The researchers found other provocative pathways worthy of follow-up studies. Neural stem cell activation is also related to genes that are related to primary cilia, which are parts of some brain cells that are crucial for sensing and processing signals like growth factors and neurotransmitters.
This finding reassured the team that their method was effective, in part because unrelated earlier studies had already shown connections between cilia organization and neural stem cell function.
Brunet said that the association with the new research on glucose transmission could point to novel treatment options that could involve both pathways.
There might be some intriguing crosstalk between the primary cilia and what we discovered in terms of glucose metabolism, and their ability to influence stem cell quiescence, metabolism, and function.
” The next step”, Brunet continued, “is to look more closely at what glucose restriction, as opposed to knocking out genes for glucose transport, does in living animals”.
Funding: The work was supported by the National Institutes of Health ( grants P01AG036695 and R01AG056290 ),  , the Stanford Brain Rejuvenation Project and , a Larry L. Hillblom Foundation Postdoctoral Fellowship.  ,
About this news from research in genetics and neurogenesis
Author: Lisa Kim
Source: Stanford
Contact: Lisa Kim – Stanford
Image: The image is credited to Neuroscience News
Original Research: Open access.
“CRISPR–Cas9 screens reveal regulators of ageing in neural stem cells” by Anne Brunet et al. Nature
Abstract
CRISPR–Cas9 screens reveal regulators of ageing in neural stem cells
In the adult mammalian brain, the ability of neural stem cells ( NSCs ) to transition from quiescence to proliferation is affected by age.

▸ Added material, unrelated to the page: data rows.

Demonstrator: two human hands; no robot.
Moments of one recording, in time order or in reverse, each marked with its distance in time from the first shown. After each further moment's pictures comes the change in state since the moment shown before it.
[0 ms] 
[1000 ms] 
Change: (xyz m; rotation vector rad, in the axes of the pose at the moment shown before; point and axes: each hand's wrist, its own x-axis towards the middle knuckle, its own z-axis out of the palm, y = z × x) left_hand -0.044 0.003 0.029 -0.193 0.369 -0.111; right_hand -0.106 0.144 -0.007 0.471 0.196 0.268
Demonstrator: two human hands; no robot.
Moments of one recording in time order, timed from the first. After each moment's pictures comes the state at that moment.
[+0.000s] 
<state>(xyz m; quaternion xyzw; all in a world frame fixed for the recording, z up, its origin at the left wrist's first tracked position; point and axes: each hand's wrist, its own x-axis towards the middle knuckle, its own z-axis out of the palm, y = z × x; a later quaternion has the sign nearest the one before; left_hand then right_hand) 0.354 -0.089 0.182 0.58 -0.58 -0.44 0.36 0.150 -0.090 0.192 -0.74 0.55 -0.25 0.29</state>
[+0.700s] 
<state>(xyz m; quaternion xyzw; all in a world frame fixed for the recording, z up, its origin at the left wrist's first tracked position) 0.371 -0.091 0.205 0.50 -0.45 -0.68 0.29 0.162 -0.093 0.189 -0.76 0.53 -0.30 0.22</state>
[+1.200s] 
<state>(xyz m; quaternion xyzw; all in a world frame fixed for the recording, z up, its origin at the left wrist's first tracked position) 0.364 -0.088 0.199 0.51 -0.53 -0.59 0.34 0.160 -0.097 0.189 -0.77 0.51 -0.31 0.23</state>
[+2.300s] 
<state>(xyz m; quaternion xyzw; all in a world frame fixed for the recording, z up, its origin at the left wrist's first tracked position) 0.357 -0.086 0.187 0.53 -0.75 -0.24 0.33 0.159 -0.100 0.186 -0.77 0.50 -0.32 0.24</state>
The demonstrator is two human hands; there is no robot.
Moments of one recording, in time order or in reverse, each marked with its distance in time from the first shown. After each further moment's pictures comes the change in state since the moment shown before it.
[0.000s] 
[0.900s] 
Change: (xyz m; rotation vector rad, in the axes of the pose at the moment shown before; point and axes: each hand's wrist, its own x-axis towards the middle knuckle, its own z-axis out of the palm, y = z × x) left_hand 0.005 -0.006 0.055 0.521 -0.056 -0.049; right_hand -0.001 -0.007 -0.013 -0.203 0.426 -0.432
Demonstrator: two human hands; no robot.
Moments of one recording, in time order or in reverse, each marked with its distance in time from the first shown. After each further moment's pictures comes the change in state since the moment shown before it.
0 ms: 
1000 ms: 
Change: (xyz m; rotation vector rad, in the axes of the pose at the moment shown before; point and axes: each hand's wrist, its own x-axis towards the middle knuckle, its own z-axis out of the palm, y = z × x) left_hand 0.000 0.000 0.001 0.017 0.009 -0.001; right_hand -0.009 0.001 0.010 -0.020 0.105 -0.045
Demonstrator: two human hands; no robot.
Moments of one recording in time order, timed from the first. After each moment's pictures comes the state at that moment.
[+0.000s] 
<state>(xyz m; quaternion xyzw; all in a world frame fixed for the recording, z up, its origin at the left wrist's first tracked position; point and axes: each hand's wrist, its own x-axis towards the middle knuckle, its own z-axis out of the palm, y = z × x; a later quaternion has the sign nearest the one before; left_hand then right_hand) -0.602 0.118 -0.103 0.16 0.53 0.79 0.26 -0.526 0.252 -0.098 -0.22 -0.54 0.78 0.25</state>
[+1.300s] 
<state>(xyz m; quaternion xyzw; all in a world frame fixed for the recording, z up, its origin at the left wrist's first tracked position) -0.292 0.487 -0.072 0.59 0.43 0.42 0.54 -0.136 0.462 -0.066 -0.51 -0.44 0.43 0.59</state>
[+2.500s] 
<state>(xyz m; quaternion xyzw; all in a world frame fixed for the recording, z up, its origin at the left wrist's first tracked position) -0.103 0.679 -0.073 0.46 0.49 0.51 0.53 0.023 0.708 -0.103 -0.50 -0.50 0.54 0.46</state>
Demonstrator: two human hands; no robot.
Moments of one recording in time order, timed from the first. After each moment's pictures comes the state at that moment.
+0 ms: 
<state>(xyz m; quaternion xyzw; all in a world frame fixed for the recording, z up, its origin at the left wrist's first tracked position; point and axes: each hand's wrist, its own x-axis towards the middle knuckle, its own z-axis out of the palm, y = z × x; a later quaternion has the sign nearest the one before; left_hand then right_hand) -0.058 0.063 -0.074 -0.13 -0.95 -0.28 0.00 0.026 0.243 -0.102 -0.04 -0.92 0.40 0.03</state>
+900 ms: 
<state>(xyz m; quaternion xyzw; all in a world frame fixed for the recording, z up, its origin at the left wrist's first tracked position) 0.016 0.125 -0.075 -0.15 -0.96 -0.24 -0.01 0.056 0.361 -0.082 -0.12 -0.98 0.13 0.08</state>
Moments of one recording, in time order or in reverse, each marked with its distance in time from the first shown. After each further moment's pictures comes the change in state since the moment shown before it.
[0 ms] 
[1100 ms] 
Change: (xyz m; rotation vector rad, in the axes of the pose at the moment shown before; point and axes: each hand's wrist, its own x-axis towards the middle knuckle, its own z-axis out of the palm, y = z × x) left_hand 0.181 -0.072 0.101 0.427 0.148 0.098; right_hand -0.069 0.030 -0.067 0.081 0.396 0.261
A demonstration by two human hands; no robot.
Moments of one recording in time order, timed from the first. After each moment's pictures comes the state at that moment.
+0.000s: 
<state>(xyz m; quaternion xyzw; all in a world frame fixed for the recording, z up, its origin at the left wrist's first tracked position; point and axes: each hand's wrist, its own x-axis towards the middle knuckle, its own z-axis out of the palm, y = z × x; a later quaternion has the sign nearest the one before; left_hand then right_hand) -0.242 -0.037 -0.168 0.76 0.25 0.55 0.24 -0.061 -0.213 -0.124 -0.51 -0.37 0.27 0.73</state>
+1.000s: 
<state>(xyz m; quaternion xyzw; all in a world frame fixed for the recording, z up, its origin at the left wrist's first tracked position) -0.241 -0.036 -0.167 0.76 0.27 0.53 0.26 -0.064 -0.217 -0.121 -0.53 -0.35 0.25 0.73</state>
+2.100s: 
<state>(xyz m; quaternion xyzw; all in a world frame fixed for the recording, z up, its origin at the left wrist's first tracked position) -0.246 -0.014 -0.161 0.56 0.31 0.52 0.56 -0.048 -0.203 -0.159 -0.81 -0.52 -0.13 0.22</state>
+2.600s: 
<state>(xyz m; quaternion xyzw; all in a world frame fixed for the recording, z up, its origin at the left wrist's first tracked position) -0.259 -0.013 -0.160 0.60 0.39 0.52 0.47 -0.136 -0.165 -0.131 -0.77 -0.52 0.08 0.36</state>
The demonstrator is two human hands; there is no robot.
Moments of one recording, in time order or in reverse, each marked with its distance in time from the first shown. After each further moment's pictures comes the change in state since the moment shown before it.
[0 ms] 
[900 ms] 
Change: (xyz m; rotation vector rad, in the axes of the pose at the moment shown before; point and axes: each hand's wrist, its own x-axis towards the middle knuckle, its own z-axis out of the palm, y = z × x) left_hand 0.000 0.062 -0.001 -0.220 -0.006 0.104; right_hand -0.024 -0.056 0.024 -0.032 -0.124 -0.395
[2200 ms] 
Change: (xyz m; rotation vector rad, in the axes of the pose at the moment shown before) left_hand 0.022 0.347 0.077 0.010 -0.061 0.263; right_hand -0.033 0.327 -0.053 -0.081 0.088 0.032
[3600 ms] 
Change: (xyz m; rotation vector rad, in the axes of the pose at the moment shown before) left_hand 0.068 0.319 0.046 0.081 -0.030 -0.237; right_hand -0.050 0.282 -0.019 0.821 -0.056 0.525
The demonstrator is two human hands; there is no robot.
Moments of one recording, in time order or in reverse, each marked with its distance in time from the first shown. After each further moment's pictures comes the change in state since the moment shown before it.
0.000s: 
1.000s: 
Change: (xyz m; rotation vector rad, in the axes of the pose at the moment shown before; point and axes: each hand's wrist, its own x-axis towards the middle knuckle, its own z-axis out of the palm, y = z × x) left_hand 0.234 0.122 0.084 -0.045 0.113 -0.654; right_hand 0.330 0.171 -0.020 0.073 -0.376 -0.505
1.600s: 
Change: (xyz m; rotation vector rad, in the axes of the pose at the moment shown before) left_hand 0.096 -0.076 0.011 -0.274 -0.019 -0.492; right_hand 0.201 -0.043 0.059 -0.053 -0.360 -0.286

Following injury during aging, the functional decline of NSCs results in decreased production of new neurons and defective regeneration.
Although there have been several genetic treatments that have been shown to improve old brain function, systematic functional analysis of genes in old NSCs and more generally in old cells has not been done.
In this study, we develop high-throughput CRISPR–Cas9 screening platforms in vitro and in vivo to systematically discover gene knockouts that increase NSC activation in old mice.
More than 300 gene knockouts that specifically restore the activation of old NSCs were discovered during genome-wide screens in primary cultures of young and old NSCs. The top gene knockouts play a role in glucose import and cilium organization.
We also create a scaleable CRISPR–Cas9 screening platform in vivo that identified 24 gene knockouts that promote new brain cell activation and the development of new neurons in older brains.
Notably, the knockout of , Slc2a4, which encodes the GLUT4 glucose transporter, is a top intervention that improves the function of old NSCs. NSCs increase in glucose uptake as they age, and transient glucose starvation restores the ability of older NSCs to activate. Therefore, a rise in glucose uptake may explain the NSC activation decline as a result.
Our research provides scalable platforms for systematically identifying genetic interventions that, in addition to in vivo, boost the function of old NSCs, with significant implications for preventing regenerative decline as we age.